Mais pour revenir à votre question, s’il ne se passait rien, ce serait alors un très mauvais coup porté non seulement à l’enjeu de la discussion, à la fin de vie et aux conventions citoyennes.

Ne peut-on pas, pour autant, s’inquiéter de ces conventions qui se multiplient, remettant implicitement en cause les experts ou élus ?
Cette crainte est légitime. Mais dans le cas présent, la convention citoyenne était l’une des composantes d’un débat national autour de la fin de vie. Le Comité consultatif national d’éthique (CCNE) s’est prononcé ; des débats ont été menés par les cercles éthiques en région ; les ministres ont mené des concertations, rencontré des experts, des groupes de la société civile organisée.
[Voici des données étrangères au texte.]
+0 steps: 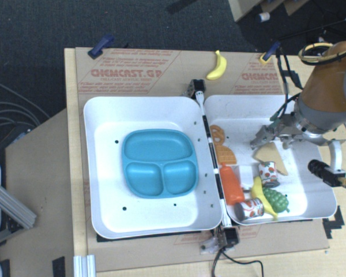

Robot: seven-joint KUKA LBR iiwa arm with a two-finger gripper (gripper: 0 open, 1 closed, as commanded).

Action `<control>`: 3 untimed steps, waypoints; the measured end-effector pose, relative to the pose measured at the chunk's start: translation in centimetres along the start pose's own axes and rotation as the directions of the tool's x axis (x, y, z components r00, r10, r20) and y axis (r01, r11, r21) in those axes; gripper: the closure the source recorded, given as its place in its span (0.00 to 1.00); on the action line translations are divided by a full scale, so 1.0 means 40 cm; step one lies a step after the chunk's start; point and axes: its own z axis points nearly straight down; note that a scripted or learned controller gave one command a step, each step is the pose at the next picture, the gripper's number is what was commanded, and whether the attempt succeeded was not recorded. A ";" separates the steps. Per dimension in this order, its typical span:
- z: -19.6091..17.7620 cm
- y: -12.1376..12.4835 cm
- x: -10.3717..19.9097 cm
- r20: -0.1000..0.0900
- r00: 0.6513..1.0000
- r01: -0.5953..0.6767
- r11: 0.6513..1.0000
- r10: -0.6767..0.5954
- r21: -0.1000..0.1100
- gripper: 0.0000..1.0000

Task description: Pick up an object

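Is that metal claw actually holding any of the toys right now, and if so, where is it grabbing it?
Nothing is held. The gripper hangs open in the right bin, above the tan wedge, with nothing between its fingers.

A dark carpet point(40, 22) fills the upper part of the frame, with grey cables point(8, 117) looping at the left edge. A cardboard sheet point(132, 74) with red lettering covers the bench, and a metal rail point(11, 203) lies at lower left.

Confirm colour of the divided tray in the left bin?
Light blue; the divided tray shows plainly in the camera view.
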 end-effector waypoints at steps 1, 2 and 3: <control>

Viendra ensuite le temps du parlement. C’est tout cet ensemble qui participe d’un travail démocratique réel. Dans un contexte de défiance vis-à-vis des institutions et des experts, la convention citoyenne est un exercice qui permet de rendre tangible les liens entre tous ces mécanismes, de les rétablir et de les réarticuler. Parmi les 184 citoyens, certains sont arrivés avec une relative méfiance, mais ils repartent en notant que les experts peuvent être utiles, que les institutions peuvent être utiles… pour peu que tout le monde se prenne en considération.
Donc après cette expérience positive, cet instrument qu’est une convention citoyenne me paraît pertinent et devrait avoir de l’avenir. Je ne dirais pas obligatoirement la même chose des référendums… Mais c’est une autre histoire.